Stephen Hoffman seaohveh at hoffmanlabs.invalid
Sat Sep 24 09:20:12 EDT 2016


On 2016-09-23 23:30:49 +0000, IanD said:

> Ouch, I had no idea it so so expensive

Last I checked, a clustering license was ~$25K each, for some low-end 
Alpha systems.

A decade ago, I priced out low-end servers for use here.   Then-HP was 
over US$20K for their low-end OpenVMS I64 and Itanium server 
configuration — that's without clustering, Oracle and most of the other 
software and licenses — versus US$1K for an entire low-end server with 
hardware, software, and three years software and hardware support.    I 
very nearly purchased the whole package for the cost of the OpenVMS 
license.  That server was also vastly easier to install and maintain, 
and I have some familiarity with OpenVMS server management.   And with 
SQLite and PostgreSQL and other tools, relational databases are 
available.

Prices on competing servers and software have dropped, too.   Ignoring 
Centos and other free options, one's offering has gone from US$1K to 
~$20.   Oracle has more than a little competition for databases, too.

> So Oracle have committed to x86 on OpenvMS?
> 
> I was under the impression they were fence sitting waiting to see if 
> VSI was sustainable longer term?

Oracle will likely want access to the port before they decide, and 
they'll likely also want VSI to fund the Oracle port, and they'll 
probably want to turn a profit from that effort.  That's certainly what 
the managers of most businesses would ask for, if they were in Oracle's 
position in these or other negotiations.  Why should Oracle take on the 
risk?

> Funny, I put together a document showing what they could do today. I 
> created a simple html form that used the web server (WASD) to grab data 
> out of RDB and display it to the screen - sure I'm simple but it showed 
> them this is functionality available today - the Application people 
> have been telling the business it's an old system and nothing more can 
> be done as it's terminal based only (Lies, Dam lies, Incompetence...)

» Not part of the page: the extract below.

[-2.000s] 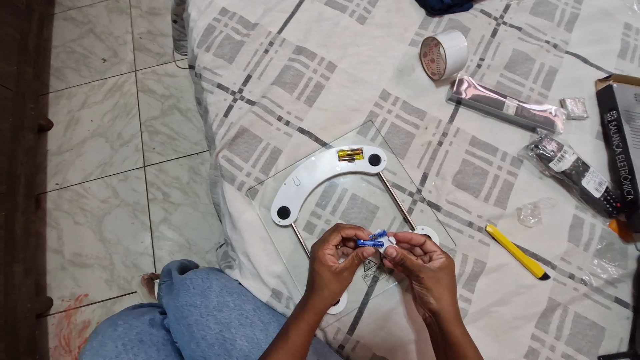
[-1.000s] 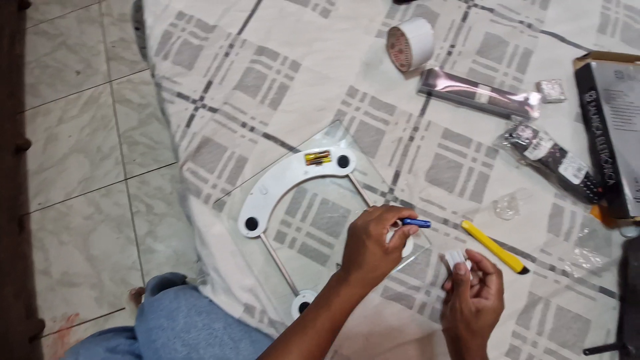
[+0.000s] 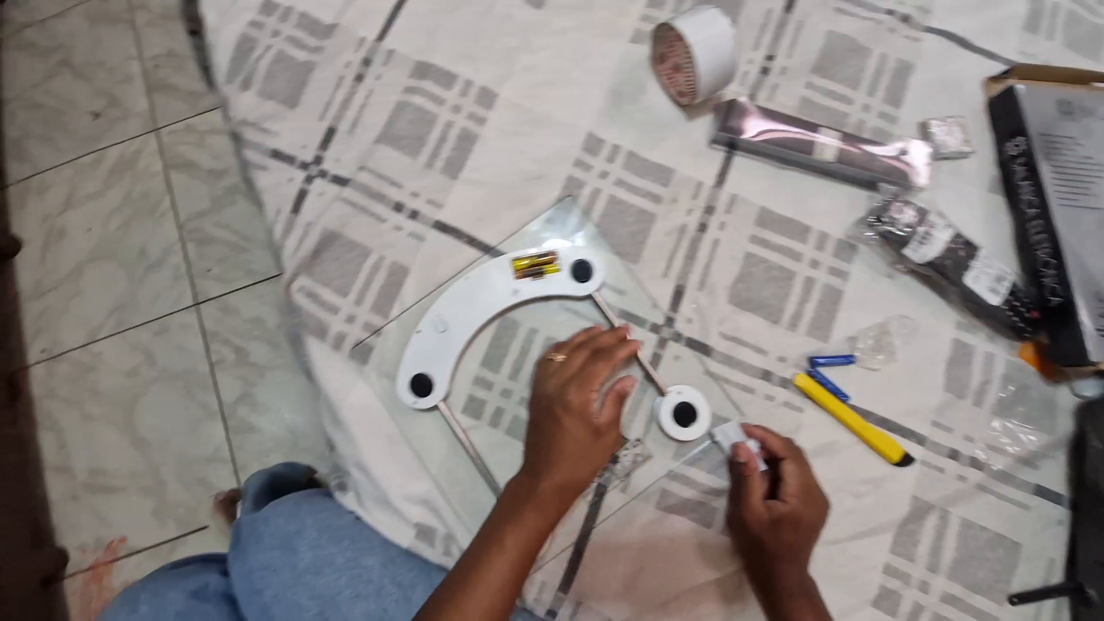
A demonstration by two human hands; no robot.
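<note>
A square glass scale (image 3: pixel 552 226) lies with its underside up, its white curved housing (image 3: pixel 457 315) holding two yellow batteries (image 3: pixel 536 265) in an uncovered compartment. Over the glass, my left hand (image 3: pixel 578 401) has its fingers apart and nothing visible in it. Beside the scale's right corner, my right hand (image 3: pixel 776 483) pinches a small white plastic piece (image 3: pixel 737 442). The white round foot (image 3: pixel 684 413) of the scale is between my hands. Two blue batteries (image 3: pixel 831 360) lie on the cloth by the top end of a yellow utility knife (image 3: pixel 852 419).
On the patterned cloth are a tape roll (image 3: pixel 694 53), a shiny wrapped package (image 3: pixel 824 145), a small wrapped packet (image 3: pixel 947 136), a bagged dark item (image 3: pixel 953 259) and clear plastic scraps (image 3: pixel 884 341). A black-edged box (image 3: pixel 1031 224) stands at right; a dark object (image 3: pixel 1088 509) is below it.
The blue batteries have left my left hand and lie by the yellow knife. My left hand has moved back over the glass. The white piece remains in my right hand.
</note>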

Maybe the applications don't lend themselves to that transition, 
though.   Getting data out of a database is easy.   Getting the 
business logic extracted from the usual morass of code is no small 
project, and retrofitting a different front-end can verge on a large 
code refactor if not a (preferably rolling) application rewrite.

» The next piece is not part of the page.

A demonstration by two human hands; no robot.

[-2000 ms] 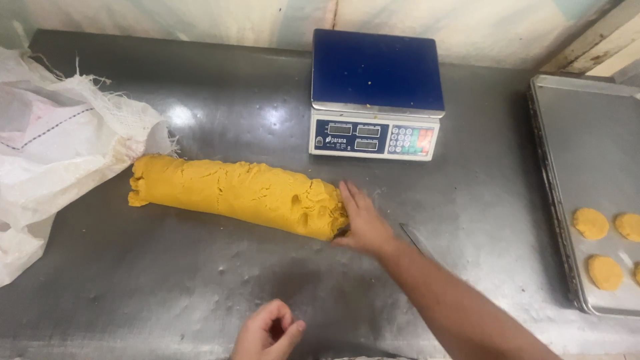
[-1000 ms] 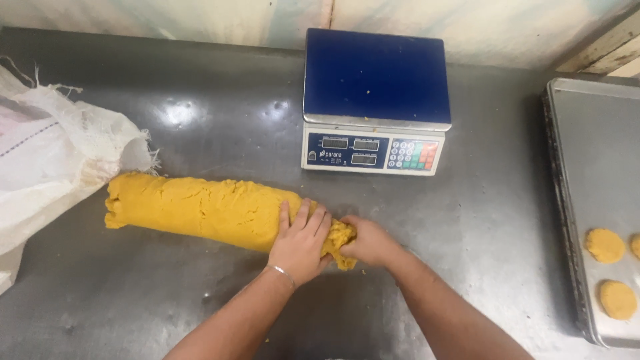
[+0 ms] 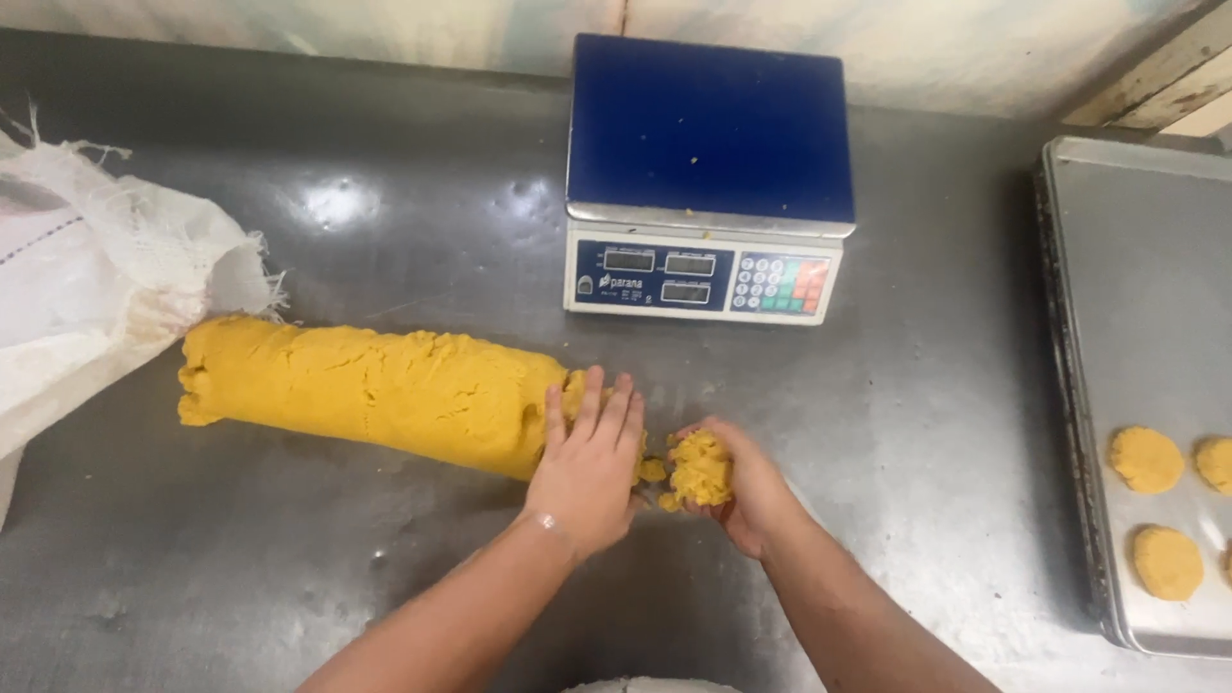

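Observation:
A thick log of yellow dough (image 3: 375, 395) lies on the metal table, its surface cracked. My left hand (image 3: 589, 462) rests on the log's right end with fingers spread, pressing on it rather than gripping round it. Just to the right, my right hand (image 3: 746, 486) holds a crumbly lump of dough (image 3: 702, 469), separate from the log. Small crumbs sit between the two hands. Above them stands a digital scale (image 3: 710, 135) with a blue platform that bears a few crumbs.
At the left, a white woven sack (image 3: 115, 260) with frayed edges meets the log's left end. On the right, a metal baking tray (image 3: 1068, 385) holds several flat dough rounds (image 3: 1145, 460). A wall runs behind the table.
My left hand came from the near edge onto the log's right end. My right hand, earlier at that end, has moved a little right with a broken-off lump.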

> They are already facing issues just getting the data over the Oracle. 
> There some nasty data that is apparently in encrypted form in the DB 
> and when I went looking, it's a function call to an external EXE which 
> has no source code. Let's hope the encryption isn't anything complex. 
> I'll have a go at brute-forcing the data trying the usual tricks that 
> people did all those years ago like some simple bit-wise operators 
> otherwise they are looking at getting some people in who know 
> deciphering better than little old amateur me.
> It's an interest activity for me, I'm not actually part of the DB 
> migration activities

If the crypto isn't stupid-grade and if it isn't some common algo, and 
assuming the licenses permit it, it'd probably be easier to 
reverse-engineer the executables and figure out what they're doing.   
Very few OpenVMS applications have been written with anti-reversing.

> Our customer has been fed a stream of BS over the years and they think 
> linux is their savior and will have them skipping off into IT heaven 
> *sigh*

Hopefully VSI knocks most of the worst of the rust off the platform 
over the next five or ten years, but staying competitive never ends and 
the competitors are also always moving forward.

Every business is eventually encounters cases where they can deliver 
what the customer asks for, what the customer really wants or needs, or 
where they can avoid even entering into a deal or can end future 
dealing with a customer.  I also know of many former OpenVMS customers 
now running RHEL, too.  More are moving.   It may or may not be IT 
heaven, but it works for them, and that's all that really matters.